Once you’ve been identified as a White supremacist, you don’t get a fair trial. You’re not entitled to one. A sitting member of Congress can threaten to burn a city down if you’re not convicted, and the people in charge will applaud her as she does. Even if a jury does somehow acquit you, you’ll still be found guilty. That was the plan in Derek Chauvin’s case. The Justice Department made plans to arrest him immediately if the jury found him innocent. So if he was acquitted, he was going to be arrested anyway. He had to be guilty. Period.
Now, there was a time, like twenty minutes ago, where charging someone twice for the same crime was called double jeopardy. It’s unconstitutional and always has been. But not anymore. Now that White supremacists roam the land, no right is absolute.
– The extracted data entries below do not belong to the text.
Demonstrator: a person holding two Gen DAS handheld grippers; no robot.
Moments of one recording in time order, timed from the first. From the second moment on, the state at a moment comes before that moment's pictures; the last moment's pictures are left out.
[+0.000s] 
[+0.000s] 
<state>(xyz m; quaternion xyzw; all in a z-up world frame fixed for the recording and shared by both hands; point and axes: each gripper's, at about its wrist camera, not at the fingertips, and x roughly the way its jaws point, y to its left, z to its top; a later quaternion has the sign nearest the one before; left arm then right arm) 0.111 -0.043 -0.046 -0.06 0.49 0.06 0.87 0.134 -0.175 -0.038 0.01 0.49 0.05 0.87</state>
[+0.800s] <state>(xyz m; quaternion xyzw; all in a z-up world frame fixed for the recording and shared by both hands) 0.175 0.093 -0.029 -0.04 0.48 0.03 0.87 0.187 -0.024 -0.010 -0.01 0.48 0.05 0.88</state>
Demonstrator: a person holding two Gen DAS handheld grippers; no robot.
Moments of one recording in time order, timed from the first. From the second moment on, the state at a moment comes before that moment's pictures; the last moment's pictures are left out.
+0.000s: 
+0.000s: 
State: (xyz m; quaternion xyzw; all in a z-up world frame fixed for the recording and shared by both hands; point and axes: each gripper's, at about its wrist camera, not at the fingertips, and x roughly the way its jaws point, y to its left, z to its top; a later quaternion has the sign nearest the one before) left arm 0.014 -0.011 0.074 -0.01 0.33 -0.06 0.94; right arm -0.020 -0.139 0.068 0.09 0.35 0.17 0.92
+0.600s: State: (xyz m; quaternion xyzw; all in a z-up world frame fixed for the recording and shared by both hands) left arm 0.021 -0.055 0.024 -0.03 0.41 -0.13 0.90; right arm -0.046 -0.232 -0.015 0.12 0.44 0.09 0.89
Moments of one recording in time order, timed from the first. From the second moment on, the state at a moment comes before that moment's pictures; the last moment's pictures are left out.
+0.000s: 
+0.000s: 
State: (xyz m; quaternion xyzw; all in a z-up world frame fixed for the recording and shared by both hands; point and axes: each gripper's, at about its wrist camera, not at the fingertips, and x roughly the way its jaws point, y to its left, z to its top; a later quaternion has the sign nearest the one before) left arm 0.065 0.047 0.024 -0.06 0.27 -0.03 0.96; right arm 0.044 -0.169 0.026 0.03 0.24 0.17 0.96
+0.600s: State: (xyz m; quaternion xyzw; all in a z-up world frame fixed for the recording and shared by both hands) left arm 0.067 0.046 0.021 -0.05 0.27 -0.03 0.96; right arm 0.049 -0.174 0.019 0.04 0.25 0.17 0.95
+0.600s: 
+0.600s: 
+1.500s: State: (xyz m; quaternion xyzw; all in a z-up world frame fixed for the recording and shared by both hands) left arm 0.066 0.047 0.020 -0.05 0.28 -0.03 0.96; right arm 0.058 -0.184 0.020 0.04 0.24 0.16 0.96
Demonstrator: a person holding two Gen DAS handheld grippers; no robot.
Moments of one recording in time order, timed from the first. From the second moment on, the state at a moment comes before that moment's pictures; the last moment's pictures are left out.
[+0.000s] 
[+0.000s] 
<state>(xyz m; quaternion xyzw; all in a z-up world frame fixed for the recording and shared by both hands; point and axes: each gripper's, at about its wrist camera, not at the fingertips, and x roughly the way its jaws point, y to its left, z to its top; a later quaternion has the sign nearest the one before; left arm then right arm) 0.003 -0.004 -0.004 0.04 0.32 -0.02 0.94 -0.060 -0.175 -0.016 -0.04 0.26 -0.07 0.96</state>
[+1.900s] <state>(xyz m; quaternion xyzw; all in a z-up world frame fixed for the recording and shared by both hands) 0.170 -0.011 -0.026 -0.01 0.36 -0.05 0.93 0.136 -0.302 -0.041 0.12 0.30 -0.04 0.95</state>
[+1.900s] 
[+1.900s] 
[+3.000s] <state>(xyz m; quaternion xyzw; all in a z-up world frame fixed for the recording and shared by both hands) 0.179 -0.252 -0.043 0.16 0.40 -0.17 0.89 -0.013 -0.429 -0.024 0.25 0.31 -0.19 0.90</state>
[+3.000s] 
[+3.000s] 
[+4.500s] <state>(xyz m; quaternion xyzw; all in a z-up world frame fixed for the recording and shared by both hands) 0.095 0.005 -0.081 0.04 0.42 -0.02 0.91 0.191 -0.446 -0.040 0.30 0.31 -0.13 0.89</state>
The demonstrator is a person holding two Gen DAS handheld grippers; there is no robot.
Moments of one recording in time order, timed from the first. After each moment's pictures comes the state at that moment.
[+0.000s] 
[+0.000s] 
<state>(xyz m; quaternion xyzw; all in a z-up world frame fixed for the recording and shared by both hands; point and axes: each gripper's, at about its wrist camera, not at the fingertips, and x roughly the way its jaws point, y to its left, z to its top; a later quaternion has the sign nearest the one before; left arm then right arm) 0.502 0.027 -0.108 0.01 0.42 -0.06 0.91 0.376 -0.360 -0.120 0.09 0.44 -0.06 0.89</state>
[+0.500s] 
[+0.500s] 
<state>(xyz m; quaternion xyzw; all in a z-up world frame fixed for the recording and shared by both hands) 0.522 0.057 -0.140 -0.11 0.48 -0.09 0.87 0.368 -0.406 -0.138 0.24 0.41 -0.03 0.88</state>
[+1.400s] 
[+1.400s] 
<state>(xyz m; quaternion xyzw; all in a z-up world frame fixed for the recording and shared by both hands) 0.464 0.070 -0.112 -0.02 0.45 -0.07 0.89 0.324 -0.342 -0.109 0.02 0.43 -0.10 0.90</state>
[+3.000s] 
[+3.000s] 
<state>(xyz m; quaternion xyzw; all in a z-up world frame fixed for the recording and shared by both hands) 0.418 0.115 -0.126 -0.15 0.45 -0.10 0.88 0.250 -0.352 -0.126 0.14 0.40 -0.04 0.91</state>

That was the message of last night’s speech: The only remaining principle in this country is that you can’t oppose the people in charge.
Former New York Mayor Rudy Giuliani learned that the hard way Wednesday when federal agents raided his home and took his files. By our count, Giuliani is at least the third attorney to have his personal communications with former President Donald Trump seized by the Justice Department. We sense a theme here.
This article is adapted from Tucker Carlson’s opening commentary on the April 29, 2021, edition of “Tucker Carlson Tonight.”